I've been using only the non-pressurised double shot basket with my DTP and have had great results. Was just wondering if people ever use the single shot baskets? What weight of coffee grounds would you go to the single basket with?


----------



## momchevk (Jan 31, 2017)

I never use the single basket


----------



## longhardgrind (Mar 17, 2017)

I use the single shot non-pressurised basket quite often; she is decaf and I am not, but I have never weighed the grinds, just used best judgment and a sharp eye. However, in my opinion, the double basket just works better, more crema, more flavour extracted. But, that is also a single dose v double dose situation. I've been meaning to test a single dose in the double basket to see how that works. Now you've asked the question, I'll try to remeber to give it a go.


----------



## Beth71 (Jan 4, 2017)

I only use the double-shot basket. Keep thinking I might try the single one, but haven't yet. Out of interest, what dose do you use in your double basket?


----------



## Mrboots2u (May 10, 2013)

For those comtemplating the single basket . It's just not worth the effort . Harder to dial in . Probably won't tamp easy . Will need redialling for a double basket ....


----------



## Holmes (Apr 21, 2017)

I use 18g of grounds and extract 36g of espresso in the double basket.

I like this taste but it is quite strong and if a guest comes for a coffee it might be too strong. To make it weaker (single shot) should I use less grounds?
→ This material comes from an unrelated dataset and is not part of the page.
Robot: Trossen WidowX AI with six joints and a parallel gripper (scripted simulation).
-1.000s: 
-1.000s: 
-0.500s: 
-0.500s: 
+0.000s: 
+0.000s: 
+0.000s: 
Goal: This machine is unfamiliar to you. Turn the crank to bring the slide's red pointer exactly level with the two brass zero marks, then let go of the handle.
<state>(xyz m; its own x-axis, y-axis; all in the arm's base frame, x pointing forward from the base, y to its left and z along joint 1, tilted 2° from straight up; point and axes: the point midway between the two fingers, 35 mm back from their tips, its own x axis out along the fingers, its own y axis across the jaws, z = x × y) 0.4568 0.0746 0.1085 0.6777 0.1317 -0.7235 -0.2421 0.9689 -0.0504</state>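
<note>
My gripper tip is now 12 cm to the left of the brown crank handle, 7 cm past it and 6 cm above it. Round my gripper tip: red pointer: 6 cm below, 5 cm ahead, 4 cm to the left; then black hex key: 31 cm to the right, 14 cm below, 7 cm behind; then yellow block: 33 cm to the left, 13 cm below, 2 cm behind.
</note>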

So say 9g grounds and extract 18g espresso or is it better to still use 18g grounds and extract 18g espresso?

I can't work out how best to get a single shot out.


----------



## MildredM (Feb 13, 2017)

For friends who don't appreciate (so called) 'strong' coffee (their words, not mine) I just split the shot.


----------



## Mrboots2u (May 10, 2013)

Holmes said:


> I use 18g of grounds and extract 36g of espresso in the double basket.
> 
> I like this taste but it is quite strong and if a guest comes for a coffee it might be too strong. To make it weaker (single shot) should I use less grounds? So say 9g grounds and extract 18g espresso or is it better to still use 18g grounds and extract 18g espresso?
> 
> I can't work out how best to get a single shot out.
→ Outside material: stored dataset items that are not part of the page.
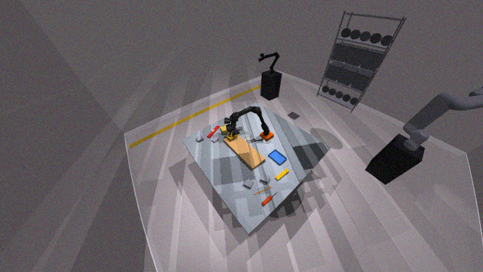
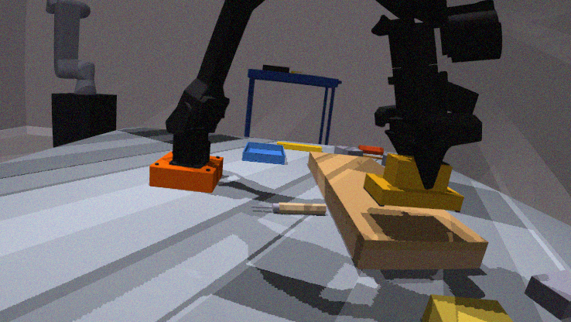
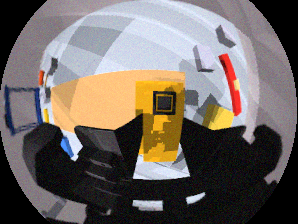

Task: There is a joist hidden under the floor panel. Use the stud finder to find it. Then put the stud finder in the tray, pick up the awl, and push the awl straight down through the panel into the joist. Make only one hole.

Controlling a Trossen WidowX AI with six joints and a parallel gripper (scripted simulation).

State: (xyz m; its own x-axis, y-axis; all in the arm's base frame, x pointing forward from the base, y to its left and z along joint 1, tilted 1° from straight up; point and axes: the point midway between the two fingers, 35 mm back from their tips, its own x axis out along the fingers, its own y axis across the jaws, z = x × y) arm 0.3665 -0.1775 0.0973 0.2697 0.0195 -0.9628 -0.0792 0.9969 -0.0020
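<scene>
The blue tray lies 260 mm behind my gripper tip, 500 mm to the left of it and 80 mm below it. Round my gripper tip: awl 180 mm behind, 80 mm to the left, 90 mm below; green square light 20 mm ahead, 30 mm above; yellow stud finder 10 mm ahead, 20 mm above.
</scene>
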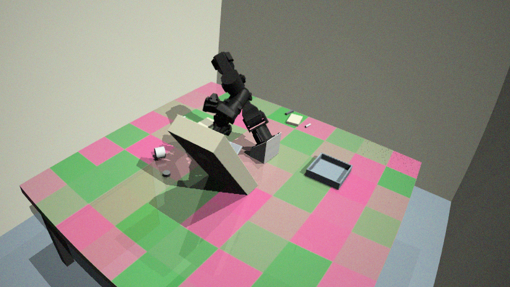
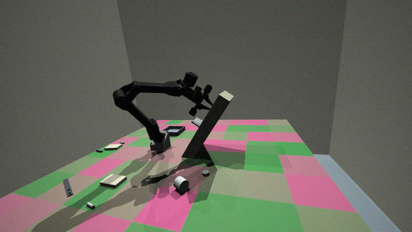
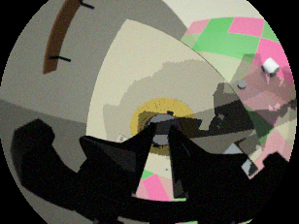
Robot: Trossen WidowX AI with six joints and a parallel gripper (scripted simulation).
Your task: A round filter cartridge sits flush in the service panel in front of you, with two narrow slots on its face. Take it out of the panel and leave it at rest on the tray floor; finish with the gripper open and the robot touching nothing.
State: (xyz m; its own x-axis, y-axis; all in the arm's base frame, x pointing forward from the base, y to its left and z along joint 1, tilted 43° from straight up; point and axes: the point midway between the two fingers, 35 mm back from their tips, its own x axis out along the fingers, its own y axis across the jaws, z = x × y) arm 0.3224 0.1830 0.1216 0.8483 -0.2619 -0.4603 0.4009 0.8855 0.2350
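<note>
Right now my gripper tip is 10 mm short of the round filter cartridge and 10 mm above it. Also, from my gripper tip: small disc: 240 mm below, 220 mm to the right, 30 mm ahead; then tray: 470 mm behind, 240 mm below, 210 mm to the left; then beige service panel: 80 mm below, 40 mm behind, 10 mm to the right.
</note>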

Split the shot or add more milk . 18 g into 18 g is stronger .

Strength is ratio of coffee to water .

18g into 50 g would be a bigger shot but weaker as you have put more water into the same amount of coffee .
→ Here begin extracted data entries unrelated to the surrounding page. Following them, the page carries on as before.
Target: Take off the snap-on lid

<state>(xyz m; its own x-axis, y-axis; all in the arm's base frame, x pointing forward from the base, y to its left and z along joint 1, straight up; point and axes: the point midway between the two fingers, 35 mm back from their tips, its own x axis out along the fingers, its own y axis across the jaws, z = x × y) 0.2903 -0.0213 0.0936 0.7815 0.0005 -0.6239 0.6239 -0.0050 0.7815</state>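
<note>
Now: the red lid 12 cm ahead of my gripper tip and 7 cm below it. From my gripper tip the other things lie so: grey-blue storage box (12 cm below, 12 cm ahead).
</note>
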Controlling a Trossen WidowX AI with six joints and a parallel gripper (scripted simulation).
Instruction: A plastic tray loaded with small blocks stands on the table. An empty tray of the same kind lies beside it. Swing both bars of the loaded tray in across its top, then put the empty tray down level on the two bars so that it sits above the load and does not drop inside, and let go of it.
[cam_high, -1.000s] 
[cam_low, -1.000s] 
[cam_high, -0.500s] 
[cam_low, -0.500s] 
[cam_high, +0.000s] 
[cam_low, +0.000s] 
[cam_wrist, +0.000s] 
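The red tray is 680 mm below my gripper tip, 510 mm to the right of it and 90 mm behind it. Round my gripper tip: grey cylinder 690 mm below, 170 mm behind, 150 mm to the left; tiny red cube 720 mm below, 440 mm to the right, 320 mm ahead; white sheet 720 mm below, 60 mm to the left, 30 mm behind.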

Up to you either split the shot or use a bigger cup and dilute with more milk or tell em to man up a bit .


----------



## Kyle T (Jan 6, 2016)

Yeah I would normally split the shot too. I did that recently when my mum wanted a coffee. Just popped two espresso cups under the portafilter giving me a single shot in each and then just added milk as normal. I had the other as there is no point wasting.


----------